In 1916, Booth Tarkington wrote a novel titled "Seventeen" in which the female love interest, Miss Lola Pratt, stole the heart, mind and imagination of the main character, William Baxter. In every scene, Miss Pratt cradled a tiny dog, Floppit, whose features were indistinguishable beneath a cascade of white hair. She lavished far less attention on her lovestruck suitor than she did on Floppit, the quintessential Maltese: adoring, adorable and utterly devoid of any less-than-delicate dog habits.

Maltese have been the chosen dog breed of royalty and landed gentry for centuries. Their extravagantly long, white coats and easy-to-please personalities are the result of more than 2,000 years of selective breeding. "The best thing about the Maltese is their terrific temperaments," says Carole Baldwin, breeder of more than 100 American champions, of Cotati, Calif. "I wish more people could be like the Maltese."

Sleeve Dog

Mystery clouds this dog breed's origins, which may go back 2,000 years. Images of Maltese have been found on Greek vases from 500 B.C. Originating from the Italian town of Melitae, the dogs were status symbols from the start, a favorite pet dog of Roman ladies who carried them in their sleeves, hence the nickname "Sleeve Dog." As chattel of the wealthy and powerful, the dogs had no use beyond amusement and companionship. They may have been condemned to a life of foppish display had they not been pressed into service as ratters on ships in the middle part of the 17th century. Farsighted sailors recognized the Maltese's potential as trade currency, bringing them along to swap for spices and silks, but saw no reason they shouldn't earn their keep during the voyage.

The Maltese is not hyperactive or high-strung like some other toy dog breeds. Emotionally stable and not overly sensitive, they often respond to reprimands by barking and wagging their tails. These dogs are unaggressive by nature. While loyal and loving to their owners, Maltese are equally loving to the refrigerator repair guy and door-to-door salesman. While their temperaments may be suitable for small children, their delicate bone structure is definitely breakable, and infants may be unable to resist pulling all that hair.

White Wonders

Because of their snowy, luxurious coats, Maltese stand out in the group ring and often win Best in Show. Their long, flowing coat elegantly ripples in the breeze created by those invisible little legs pumping along underneath it. The effect is something like a silky white wig propelled on a roller skate.

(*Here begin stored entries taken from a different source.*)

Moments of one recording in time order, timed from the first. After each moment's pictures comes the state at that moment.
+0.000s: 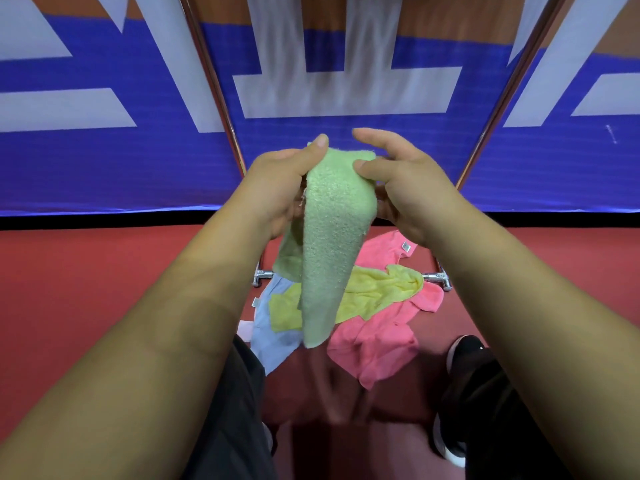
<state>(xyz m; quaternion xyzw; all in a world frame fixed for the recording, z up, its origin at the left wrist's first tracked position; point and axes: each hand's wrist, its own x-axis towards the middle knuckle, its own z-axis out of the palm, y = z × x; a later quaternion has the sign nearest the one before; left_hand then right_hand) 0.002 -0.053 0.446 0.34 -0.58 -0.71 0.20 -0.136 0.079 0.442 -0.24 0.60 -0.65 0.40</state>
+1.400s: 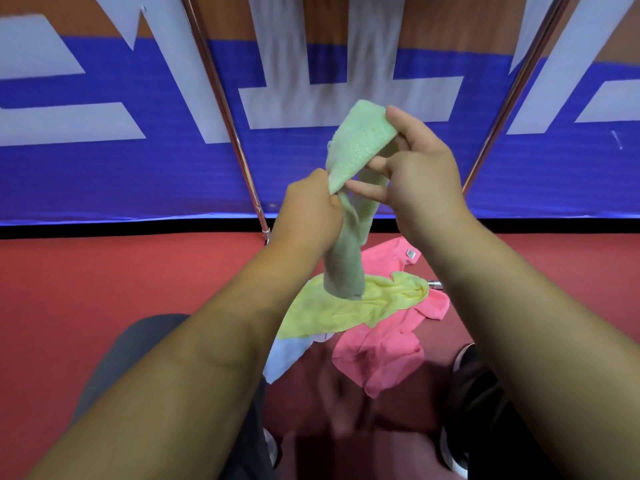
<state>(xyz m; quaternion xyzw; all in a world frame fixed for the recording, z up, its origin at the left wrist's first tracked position) -0.015 -0.020 0.429 0.39 -0.87 -0.25 0.19 -0.116 0.080 0.471 -0.18 0.56 -0.75 0.31</state>
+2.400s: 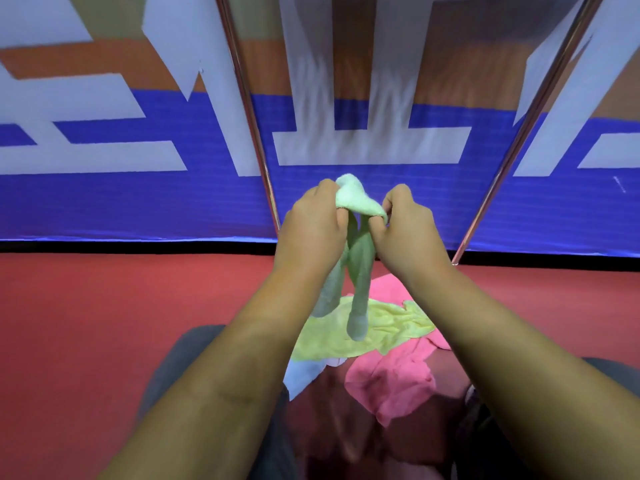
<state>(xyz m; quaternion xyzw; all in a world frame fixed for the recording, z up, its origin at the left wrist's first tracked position) 0.016 -0.021 0.472 0.36 -0.87 -0.17 0.28 -0.101 0.076 0.455 -0.38 0.83 -0.41 0.07</state>
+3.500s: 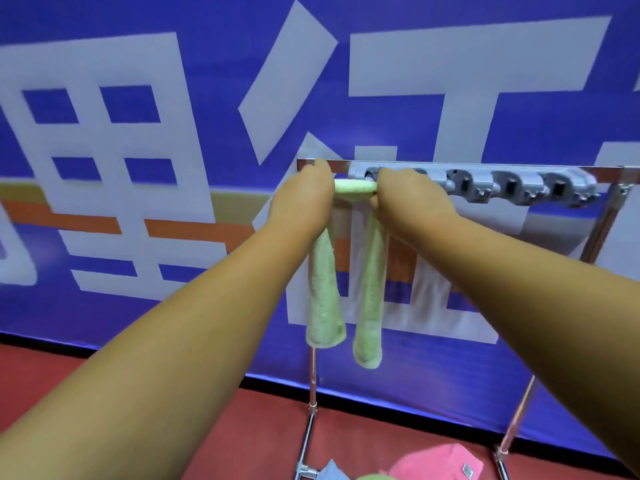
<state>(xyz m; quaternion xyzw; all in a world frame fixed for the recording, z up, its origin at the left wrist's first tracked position) 0.022 -0.196 0.760 0.40 -0.84 0.09 0.35 -0.119 -0.093 0.767 -0.52 0.80 -0.16 -0.26</state>
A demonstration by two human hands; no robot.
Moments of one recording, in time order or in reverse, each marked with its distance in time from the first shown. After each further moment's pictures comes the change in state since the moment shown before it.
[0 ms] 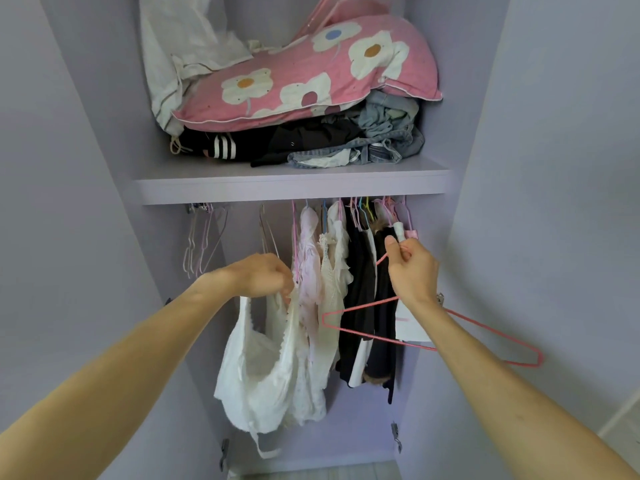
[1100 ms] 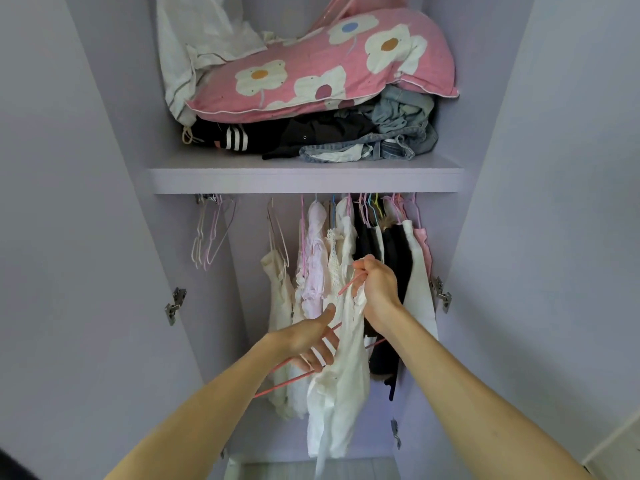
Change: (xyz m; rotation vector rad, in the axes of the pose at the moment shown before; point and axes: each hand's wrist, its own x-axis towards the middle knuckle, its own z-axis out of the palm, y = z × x) left_hand 0.015 0.001 0.117 -0.597 -0.311 -0.188; right_hand -0.034 -0.021 0.058 0.505 -0.311 0.602
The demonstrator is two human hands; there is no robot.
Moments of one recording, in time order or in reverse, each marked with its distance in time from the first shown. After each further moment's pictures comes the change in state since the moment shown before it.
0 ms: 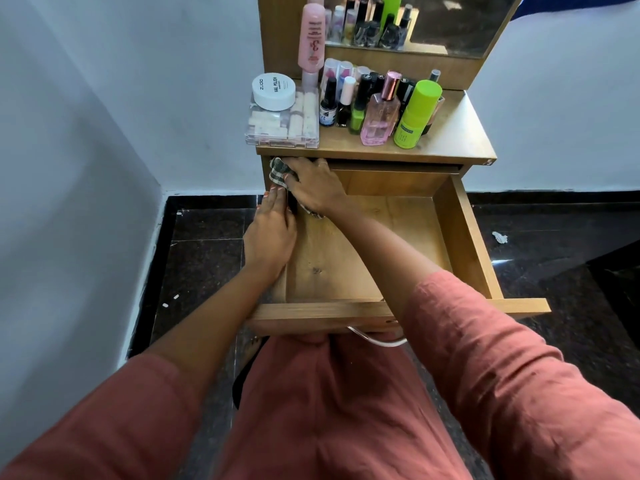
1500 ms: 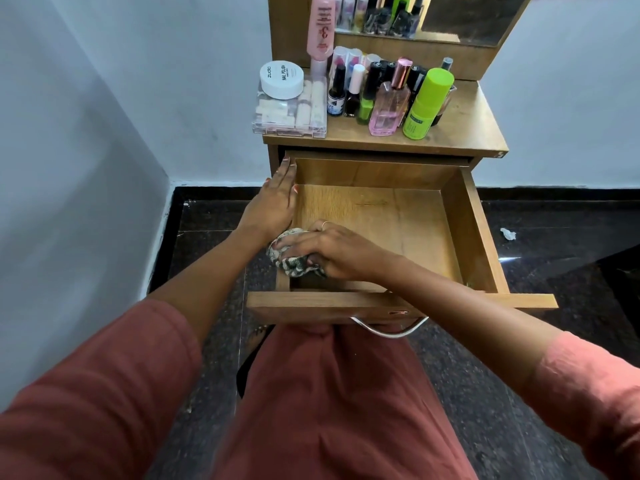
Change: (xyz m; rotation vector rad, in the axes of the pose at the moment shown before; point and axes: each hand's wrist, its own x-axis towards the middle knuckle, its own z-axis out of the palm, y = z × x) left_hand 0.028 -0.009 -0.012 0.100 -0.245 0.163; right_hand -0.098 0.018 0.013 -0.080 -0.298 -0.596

Be forewarned, however: Unless you wrap a show dog's coat, indoor carpeting, not to mention backyard romps, will ruin it. Be prepared to give your Maltese twice-a-week grooming sessions. You could opt for a utilitarian "puppy cut," but this defeats the reason for owning a Maltese, sort of like feeding growth hormones to a Shetland pony.

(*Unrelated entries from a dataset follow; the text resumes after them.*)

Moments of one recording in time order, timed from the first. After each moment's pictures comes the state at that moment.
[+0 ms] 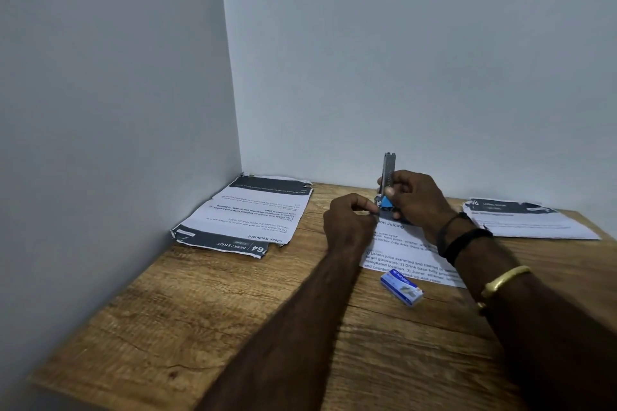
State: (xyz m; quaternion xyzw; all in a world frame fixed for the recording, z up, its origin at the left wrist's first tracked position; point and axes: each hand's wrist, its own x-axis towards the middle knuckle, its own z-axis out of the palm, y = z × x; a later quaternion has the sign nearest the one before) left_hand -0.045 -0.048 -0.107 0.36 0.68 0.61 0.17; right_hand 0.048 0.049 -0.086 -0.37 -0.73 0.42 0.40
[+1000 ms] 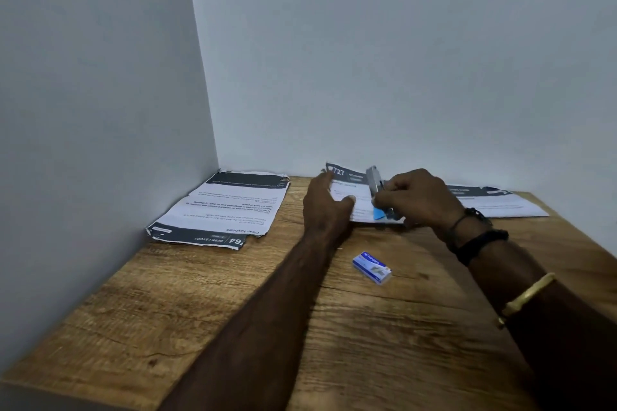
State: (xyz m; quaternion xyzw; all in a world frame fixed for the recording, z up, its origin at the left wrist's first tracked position) left_hand -0.051 -0.041 -0.111 0.43 0.66 0.60 0.12; right_hand 0.103 0.006 -0.060 -0.46 -0.80 0.26 0.30
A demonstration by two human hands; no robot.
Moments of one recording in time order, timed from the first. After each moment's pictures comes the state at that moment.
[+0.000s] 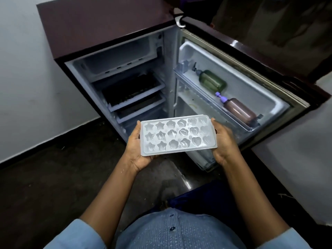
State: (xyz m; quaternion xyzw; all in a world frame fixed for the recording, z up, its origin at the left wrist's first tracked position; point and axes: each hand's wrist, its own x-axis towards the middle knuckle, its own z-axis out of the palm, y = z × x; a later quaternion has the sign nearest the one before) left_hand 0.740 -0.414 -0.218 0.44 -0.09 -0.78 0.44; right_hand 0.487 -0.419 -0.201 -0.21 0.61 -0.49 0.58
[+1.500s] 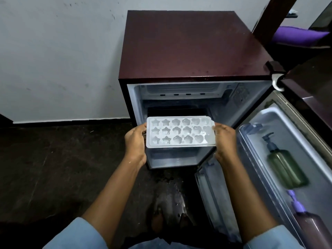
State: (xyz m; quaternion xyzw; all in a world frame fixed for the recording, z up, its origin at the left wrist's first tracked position) left_hand 0.865 -0.574 -0.220 0.63 -0.02 -0.42 0.66; right_hand 0.644 -0.696 -0.232 -0.38 0.61 -0.40 0.57
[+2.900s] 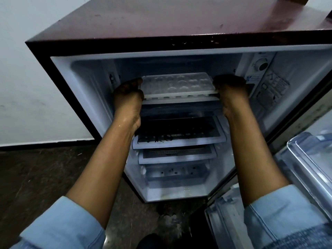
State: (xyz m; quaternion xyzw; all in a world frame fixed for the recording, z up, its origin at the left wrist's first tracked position) left_hand 0.922 -0.781 -0.303 0.64 -0.22 -0.26 0.69; right_hand 0.704 -0.926 -0.298 -0.53 0.51 -0.46 0.49
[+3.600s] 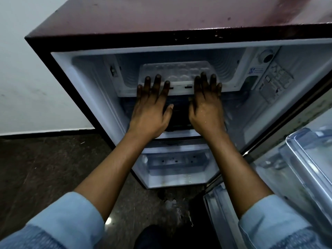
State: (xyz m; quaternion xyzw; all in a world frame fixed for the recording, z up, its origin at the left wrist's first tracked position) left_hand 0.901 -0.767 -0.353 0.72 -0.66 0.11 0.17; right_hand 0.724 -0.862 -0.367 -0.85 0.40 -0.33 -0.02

Like white animals of many species, Maltese are prone to deafness. Otherwise, they suffer the usual health problems associated with toy dog breeds, such as heart defects, dental trouble and stifle injuries caused by jumping off household furniture. Compare furniture jumping to launching off the roof of your house 20 times a day, and you'll see how wear-and-tear adds up.

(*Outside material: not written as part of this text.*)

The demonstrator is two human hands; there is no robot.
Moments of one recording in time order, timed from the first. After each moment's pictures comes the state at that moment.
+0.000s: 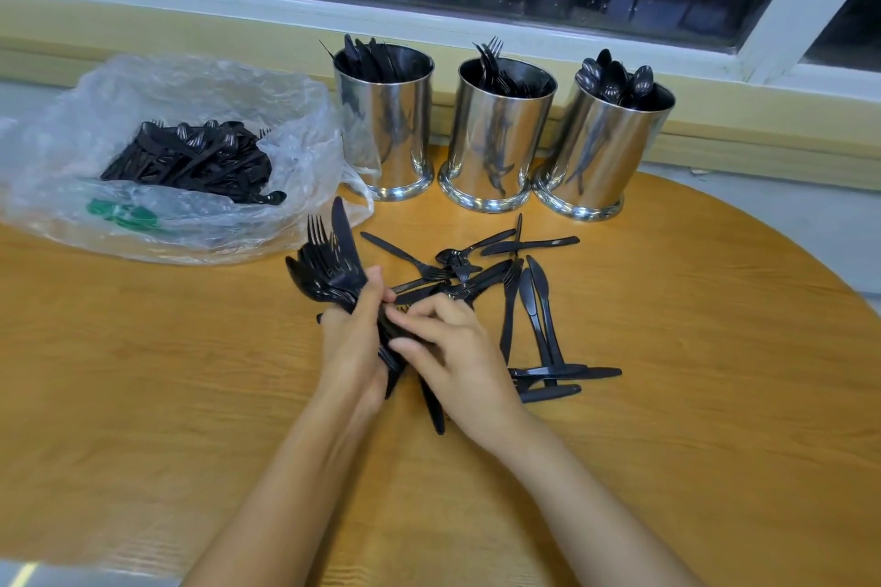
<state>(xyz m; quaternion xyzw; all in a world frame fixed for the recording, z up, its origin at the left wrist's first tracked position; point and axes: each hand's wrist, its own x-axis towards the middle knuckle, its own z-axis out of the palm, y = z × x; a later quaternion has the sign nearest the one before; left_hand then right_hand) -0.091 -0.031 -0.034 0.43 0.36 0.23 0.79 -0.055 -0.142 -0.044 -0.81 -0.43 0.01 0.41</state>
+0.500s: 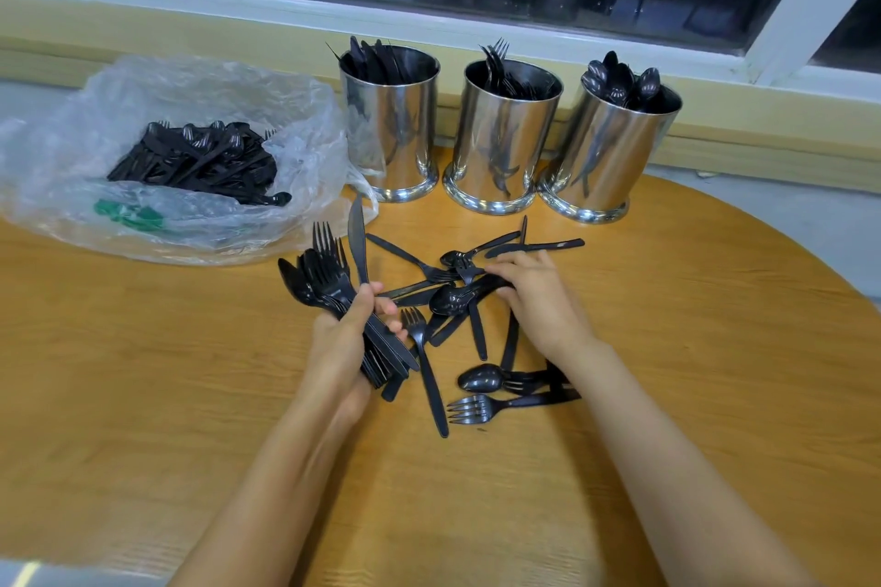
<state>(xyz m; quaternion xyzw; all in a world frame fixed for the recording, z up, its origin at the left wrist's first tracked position) -0.103 -0.017 -0.036 0.43 0.33 0.20 0.82 0.048 -0.171 -0.050 -0.91 -0.37 -0.03 0.20</state>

Maltese are the perfect choice for adults, elderly apartment dwellers or families with older children. This dog breed does well in urban environments and has no qualms about living indoors. The good news is the Maltese doesn't shed much - perfect for those with dark-colored carpets or aversions to plastic slipcovers.

Once a status symbol, always a status symbol. But for all their snob appeal, Maltese are remarkably unpretentious little dogs and make loyal pets.